* [About this exercise]: Reproduce every record precisely, leaving no line out.

* [Data records]:
[Start of Attachment]
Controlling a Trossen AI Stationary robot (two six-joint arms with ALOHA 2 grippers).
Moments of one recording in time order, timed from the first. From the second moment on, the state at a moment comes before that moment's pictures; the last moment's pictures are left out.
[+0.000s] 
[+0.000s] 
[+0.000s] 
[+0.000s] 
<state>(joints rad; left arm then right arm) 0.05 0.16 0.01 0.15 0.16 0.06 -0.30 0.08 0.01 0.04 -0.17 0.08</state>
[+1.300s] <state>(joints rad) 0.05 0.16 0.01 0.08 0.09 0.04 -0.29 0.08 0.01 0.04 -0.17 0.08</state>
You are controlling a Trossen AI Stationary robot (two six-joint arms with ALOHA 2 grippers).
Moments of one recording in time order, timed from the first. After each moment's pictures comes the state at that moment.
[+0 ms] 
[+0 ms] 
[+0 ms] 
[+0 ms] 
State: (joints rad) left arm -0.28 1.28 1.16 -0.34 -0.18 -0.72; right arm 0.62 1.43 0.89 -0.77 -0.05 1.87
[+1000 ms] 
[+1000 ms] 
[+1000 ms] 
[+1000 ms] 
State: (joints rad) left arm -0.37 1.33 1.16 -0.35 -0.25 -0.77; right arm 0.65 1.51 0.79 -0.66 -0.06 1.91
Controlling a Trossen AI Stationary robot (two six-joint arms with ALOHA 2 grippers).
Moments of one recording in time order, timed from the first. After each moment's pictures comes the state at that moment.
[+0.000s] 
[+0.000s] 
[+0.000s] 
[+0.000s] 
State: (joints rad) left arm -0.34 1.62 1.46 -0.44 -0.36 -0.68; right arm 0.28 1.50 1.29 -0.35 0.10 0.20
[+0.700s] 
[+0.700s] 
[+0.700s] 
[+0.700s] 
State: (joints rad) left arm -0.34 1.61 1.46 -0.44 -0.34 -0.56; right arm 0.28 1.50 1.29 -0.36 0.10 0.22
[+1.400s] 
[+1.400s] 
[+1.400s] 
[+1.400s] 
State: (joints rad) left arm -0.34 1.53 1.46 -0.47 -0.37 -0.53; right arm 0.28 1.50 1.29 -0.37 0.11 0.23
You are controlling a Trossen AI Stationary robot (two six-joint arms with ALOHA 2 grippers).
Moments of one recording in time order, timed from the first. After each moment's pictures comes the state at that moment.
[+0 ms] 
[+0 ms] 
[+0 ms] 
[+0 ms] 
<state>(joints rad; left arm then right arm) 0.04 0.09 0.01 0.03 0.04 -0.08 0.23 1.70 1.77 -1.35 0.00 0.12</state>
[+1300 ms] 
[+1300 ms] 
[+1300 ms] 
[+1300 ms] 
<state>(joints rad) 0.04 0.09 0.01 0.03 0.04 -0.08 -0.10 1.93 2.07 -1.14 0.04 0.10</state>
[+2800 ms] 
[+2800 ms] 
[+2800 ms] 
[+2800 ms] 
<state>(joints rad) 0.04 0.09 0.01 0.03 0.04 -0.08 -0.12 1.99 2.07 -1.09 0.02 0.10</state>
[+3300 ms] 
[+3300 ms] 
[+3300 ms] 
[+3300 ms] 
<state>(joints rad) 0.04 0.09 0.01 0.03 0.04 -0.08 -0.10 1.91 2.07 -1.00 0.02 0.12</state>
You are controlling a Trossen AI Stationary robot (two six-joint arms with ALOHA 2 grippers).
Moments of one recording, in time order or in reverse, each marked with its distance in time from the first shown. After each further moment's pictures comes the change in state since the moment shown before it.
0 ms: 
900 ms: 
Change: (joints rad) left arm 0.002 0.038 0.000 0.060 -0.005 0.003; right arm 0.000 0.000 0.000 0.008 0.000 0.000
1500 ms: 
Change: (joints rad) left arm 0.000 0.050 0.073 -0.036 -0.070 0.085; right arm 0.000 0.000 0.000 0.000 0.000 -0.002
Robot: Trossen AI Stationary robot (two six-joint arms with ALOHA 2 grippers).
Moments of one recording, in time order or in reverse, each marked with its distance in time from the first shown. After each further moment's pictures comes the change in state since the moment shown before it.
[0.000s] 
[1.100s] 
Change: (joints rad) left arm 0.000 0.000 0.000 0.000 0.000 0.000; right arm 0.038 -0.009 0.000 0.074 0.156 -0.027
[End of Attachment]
* [Reply to the exercise]:
Controlling a Trossen AI Stationary robot (two six-joint arms with ALOHA 2 grippers).
Moments of one recording in time order, timed from the first. From the second moment on, the state at a moment comes before that moment's pictures; the last moment's pictures are left out.
[+0.000s] 
[+0.000s] 
[+0.000s] 
[+0.000s] 
<state>(joints rad; left arm then right arm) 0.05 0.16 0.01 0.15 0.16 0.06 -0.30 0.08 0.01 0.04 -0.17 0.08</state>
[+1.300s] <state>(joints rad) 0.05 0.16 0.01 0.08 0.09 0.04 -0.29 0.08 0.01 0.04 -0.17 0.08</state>
You are controlling a Trossen AI Stationary robot (two six-joint arms with ALOHA 2 grippers).
Moments of one recording in time order, timed from the first. After each moment's pictures comes the state at that moment.
[+0 ms] 
[+0 ms] 
[+0 ms] 
[+0 ms] 
State: (joints rad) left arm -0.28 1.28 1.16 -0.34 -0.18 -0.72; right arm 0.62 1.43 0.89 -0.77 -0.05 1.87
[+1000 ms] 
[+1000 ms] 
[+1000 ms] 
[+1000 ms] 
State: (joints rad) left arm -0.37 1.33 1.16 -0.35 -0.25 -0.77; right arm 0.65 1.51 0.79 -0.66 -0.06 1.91
Controlling a Trossen AI Stationary robot (two six-joint arms with ALOHA 2 grippers).
Moments of one recording in time order, timed from the first. After each moment's pictures comes the state at that moment.
[+0.000s] 
[+0.000s] 
[+0.000s] 
[+0.000s] 
State: (joints rad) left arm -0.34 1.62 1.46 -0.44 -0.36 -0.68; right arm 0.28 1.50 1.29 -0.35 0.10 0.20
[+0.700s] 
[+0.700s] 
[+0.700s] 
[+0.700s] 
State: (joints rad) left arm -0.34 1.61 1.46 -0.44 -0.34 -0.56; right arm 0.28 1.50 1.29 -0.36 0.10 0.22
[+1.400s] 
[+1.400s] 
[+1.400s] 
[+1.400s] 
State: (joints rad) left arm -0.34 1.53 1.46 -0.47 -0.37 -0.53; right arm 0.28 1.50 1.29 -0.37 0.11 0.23
You are controlling a Trossen AI Stationary robot (two six-joint arms with ALOHA 2 grippers).
Moments of one recording in time order, timed from the first. After each moment's pictures comes the state at that moment.
[+0 ms] 
[+0 ms] 
[+0 ms] 
[+0 ms] 
<state>(joints rad; left arm then right arm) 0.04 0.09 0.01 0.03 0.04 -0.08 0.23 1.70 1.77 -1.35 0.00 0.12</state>
[+1300 ms] 
[+1300 ms] 
[+1300 ms] 
[+1300 ms] 
<state>(joints rad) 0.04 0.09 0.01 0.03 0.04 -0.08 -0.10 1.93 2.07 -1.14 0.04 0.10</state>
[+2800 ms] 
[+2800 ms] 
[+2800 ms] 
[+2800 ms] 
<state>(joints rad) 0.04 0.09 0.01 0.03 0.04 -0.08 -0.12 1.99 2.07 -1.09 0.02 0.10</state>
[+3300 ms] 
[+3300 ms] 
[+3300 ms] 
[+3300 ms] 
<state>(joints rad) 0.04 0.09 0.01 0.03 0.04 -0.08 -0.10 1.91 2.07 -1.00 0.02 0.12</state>
You are controlling a Trossen AI Stationary robot (two six-joint arms with ALOHA 2 grippers).
Moments of one recording, in time order or in reverse, each marked with its distance in time from the first shown. After each further moment's pictures comes the change in state since the moment shown before it.
0 ms: 
900 ms: 
Change: (joints rad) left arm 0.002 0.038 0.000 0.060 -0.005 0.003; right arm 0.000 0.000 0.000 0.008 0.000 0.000
1500 ms: 
Change: (joints rad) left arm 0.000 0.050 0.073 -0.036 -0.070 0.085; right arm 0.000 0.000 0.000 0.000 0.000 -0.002
Robot: Trossen AI Stationary robot (two six-joint arms with ALOHA 2 grippers).
Moments of one recording, in time order or in reverse, each marked with its distance in time from the first shown. After each further moment's pictures comes the change in state since the moment shown before it.
[0.000s] 
[1.100s] 
Change: (joints rad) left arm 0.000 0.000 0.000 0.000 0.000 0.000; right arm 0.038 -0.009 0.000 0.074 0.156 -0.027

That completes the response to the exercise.